1 large carrot diced
2 stalks celery diced
1 medium onion diced
3 cloves of garlic (add more if you like garlic) minced
1 28 oz can of crushed tomatoes
½ Tbsp Balsamic Vinegar
1 tsp Italian Seasoning
20 cracks fresh black pepper
½ tsp salt
½ tsp crushed red pepper (reduce to ¼ tsp if you want less heat, add more for more heat, or eliminate entirely
1/3 cup vodka
3/4 cup ½ & ½
¼ cup grated parmesan
2 Tbsp olive oil
Directions for Vodka Sauce
In a large pot or Dutch oven, heat the Olive oil over medium heat till it starts to shimmer. Add the carrot, celery, and onions and sauté until onions are translucent and carrot and celery have softened about 10 mins. Add garlic and heat till fragrant. Add the crushed tomatoes, balsamic vinegar, Italian seasoning, salt, pepper, & crushed red pepper. Simmer together for 20 minutes. Use an immersion blender to break down any large chunks of vegetables (or you can put it in a blender), or if you don’t mind chunks of veggies, then leave it be! Add vodka and simmer for 10 minutes more. Turn off the heat and add ¼ cup grated parmesan.
Air Fryer Chicken Parmesan
1.5 pounds of boneless, skinless chicken breast, pounded to ½ inch thickness and cut into 6 pieces
½ cup seasoned bread crumbs
½ cup seasoned panko
½ tsp Italian Seasoning
¼ tsp garlic powder
¼ tsp onion powder
½ tsp kosher salt
15-20 cracks fresh black pepper
¼ tsp cayenne (optional)
1/8 cup grated parmesan
Canola Oil Spray
Instructions for Air Fryer Chicken Parmesan
Mix all the breading ingredients together in a shallow pan. Whisk the egg in a separate shallow pan. (I like to use pie plates for this). Dredge the chicken in the egg wash then in the bread crumb mixture. Set aside on a plate.
Preheat your air fryer to 400 degrees.

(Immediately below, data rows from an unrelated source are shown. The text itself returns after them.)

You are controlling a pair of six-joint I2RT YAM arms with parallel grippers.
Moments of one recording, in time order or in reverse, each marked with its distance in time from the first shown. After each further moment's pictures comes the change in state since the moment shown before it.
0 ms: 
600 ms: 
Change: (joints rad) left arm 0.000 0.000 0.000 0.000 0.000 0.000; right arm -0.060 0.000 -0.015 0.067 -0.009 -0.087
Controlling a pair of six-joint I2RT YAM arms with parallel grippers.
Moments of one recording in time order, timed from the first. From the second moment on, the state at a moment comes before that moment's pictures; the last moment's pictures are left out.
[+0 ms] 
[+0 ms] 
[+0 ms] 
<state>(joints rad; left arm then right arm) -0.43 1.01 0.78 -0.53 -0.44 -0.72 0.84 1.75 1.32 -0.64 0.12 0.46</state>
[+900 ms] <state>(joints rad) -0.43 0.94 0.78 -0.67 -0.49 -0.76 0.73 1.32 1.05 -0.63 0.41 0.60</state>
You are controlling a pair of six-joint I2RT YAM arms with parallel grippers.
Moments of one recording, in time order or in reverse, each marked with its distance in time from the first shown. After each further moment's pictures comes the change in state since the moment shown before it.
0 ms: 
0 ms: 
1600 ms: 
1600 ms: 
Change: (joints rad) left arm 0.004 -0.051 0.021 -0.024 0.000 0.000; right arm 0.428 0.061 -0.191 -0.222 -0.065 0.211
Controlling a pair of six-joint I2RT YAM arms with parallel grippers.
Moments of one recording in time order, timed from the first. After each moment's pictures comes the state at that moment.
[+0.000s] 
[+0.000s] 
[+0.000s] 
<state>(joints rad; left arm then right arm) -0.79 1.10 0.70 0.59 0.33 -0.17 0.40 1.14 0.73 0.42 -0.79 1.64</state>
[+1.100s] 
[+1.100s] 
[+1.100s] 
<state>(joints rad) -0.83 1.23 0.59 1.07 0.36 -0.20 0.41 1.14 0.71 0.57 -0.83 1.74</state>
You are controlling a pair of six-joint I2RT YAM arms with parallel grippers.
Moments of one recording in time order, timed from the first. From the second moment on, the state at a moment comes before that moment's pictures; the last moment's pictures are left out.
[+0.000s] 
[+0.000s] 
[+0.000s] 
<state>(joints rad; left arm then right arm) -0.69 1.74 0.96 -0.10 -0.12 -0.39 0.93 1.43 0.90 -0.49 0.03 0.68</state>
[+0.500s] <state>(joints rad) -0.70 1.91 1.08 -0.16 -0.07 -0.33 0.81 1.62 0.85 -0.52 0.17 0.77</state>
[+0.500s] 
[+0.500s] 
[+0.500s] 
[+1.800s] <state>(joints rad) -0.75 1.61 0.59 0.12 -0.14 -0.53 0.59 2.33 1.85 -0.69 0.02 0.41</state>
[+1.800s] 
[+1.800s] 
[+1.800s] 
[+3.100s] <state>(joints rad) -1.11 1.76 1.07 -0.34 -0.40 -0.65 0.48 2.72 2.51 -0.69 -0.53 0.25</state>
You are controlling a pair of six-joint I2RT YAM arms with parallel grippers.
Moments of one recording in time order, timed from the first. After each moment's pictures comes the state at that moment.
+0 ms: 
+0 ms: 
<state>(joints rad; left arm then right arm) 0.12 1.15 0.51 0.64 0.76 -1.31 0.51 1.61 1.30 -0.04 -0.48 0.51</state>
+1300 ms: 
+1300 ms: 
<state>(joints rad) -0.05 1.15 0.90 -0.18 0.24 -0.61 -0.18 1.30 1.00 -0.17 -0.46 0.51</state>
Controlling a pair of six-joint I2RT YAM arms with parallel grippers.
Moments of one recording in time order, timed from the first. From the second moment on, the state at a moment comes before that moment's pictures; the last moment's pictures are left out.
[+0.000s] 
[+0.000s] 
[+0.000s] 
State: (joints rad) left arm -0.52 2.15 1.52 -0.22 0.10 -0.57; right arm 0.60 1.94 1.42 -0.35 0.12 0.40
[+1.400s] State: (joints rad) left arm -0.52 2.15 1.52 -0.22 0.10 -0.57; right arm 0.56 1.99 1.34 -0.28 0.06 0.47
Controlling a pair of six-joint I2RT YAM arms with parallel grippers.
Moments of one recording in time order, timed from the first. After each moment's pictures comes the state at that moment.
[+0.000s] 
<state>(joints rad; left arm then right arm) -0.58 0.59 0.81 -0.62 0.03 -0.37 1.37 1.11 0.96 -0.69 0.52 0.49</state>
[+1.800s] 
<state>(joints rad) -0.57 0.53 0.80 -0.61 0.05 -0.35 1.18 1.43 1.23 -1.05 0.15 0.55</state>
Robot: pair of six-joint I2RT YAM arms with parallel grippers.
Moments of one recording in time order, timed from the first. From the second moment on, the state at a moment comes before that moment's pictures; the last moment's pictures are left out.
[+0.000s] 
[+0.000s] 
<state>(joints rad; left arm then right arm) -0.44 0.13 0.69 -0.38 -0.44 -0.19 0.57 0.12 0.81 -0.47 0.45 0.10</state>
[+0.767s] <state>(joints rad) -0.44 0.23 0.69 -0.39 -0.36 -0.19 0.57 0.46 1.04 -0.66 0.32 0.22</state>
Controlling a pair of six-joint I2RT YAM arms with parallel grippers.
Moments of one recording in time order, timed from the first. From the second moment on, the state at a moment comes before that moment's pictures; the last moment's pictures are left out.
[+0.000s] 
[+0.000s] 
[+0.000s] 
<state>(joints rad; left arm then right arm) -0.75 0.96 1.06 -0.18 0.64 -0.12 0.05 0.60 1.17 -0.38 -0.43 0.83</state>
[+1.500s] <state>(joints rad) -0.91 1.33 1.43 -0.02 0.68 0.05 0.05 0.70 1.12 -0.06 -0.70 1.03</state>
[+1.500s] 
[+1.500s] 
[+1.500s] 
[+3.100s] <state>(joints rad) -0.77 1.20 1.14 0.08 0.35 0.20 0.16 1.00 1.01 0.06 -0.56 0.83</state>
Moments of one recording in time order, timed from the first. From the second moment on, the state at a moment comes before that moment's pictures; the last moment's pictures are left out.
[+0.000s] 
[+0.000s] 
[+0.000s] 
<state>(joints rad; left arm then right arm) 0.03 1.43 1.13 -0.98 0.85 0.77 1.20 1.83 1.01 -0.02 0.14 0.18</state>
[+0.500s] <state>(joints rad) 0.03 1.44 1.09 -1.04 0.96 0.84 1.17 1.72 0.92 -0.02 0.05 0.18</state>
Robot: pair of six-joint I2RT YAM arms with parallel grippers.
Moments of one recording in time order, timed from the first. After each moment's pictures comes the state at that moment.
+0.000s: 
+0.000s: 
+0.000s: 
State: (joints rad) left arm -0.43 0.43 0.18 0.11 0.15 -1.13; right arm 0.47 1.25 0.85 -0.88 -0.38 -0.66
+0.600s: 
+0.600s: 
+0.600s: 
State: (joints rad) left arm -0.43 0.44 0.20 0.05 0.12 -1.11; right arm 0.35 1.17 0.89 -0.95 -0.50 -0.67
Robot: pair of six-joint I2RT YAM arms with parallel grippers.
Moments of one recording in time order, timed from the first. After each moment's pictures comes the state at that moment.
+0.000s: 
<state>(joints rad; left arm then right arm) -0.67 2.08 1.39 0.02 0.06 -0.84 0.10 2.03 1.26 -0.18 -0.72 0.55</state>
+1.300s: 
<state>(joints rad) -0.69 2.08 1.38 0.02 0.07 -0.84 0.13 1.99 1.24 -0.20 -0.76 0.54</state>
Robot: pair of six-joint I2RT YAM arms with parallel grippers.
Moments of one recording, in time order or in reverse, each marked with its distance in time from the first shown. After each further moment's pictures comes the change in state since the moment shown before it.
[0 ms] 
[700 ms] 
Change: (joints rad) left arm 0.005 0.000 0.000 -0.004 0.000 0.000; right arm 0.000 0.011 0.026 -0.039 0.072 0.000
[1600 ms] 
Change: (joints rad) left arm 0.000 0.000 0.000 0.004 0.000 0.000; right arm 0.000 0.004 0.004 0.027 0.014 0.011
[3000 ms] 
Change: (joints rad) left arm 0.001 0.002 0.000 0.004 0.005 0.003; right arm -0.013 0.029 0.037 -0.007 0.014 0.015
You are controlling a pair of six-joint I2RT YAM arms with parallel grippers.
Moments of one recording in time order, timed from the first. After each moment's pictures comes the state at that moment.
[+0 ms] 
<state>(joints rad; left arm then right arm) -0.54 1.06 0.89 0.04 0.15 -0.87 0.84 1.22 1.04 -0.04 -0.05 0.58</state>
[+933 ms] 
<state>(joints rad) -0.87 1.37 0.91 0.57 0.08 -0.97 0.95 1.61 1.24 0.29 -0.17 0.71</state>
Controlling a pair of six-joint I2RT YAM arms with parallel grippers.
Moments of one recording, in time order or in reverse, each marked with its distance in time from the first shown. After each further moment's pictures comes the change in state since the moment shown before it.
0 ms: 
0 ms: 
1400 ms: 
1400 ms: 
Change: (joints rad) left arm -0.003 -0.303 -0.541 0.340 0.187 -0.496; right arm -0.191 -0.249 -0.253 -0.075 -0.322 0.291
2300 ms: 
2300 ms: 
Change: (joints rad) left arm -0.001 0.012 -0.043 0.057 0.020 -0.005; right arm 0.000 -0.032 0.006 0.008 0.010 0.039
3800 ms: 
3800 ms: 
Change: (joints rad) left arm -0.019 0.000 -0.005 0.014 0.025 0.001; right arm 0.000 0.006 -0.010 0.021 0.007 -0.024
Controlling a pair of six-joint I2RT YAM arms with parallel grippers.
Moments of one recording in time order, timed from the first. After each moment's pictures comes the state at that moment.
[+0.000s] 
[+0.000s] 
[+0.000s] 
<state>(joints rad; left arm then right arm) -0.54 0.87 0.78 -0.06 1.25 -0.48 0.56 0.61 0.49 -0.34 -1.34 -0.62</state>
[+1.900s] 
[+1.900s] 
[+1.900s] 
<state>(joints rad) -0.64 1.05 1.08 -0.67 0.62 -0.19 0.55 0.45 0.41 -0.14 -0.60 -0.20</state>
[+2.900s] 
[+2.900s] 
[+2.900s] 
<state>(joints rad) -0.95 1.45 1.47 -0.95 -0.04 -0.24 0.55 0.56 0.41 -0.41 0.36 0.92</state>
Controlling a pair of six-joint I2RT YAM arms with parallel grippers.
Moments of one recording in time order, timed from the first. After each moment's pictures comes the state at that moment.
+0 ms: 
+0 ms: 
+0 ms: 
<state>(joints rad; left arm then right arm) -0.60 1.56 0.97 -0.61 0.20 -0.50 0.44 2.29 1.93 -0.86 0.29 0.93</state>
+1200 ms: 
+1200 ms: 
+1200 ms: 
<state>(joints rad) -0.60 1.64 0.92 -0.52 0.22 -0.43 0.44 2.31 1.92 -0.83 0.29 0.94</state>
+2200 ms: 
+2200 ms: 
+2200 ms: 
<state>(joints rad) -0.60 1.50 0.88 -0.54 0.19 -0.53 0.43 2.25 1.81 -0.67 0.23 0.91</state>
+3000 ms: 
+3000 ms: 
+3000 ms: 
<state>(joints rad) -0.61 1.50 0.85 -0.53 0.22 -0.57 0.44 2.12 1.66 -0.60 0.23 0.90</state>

Once heated, spray the breaded chicken with the canola oil spray (both sides before placing in the air fryer). Set the timer for 12 minutes, flip halfway through. (I did spritz mine again just a bit after I flipped them). Chicken is done when it reaches an internal temperature of 165 and is no longer pink.
Extra: 8 ounces of pasta of your choice, cook according to directions on box. We used mini lasagnas but you can use whatever pasta you enjoy! Top pasta with vodka sauce & air fryer chicken parmesan. Serve with a green side salad and enjoy!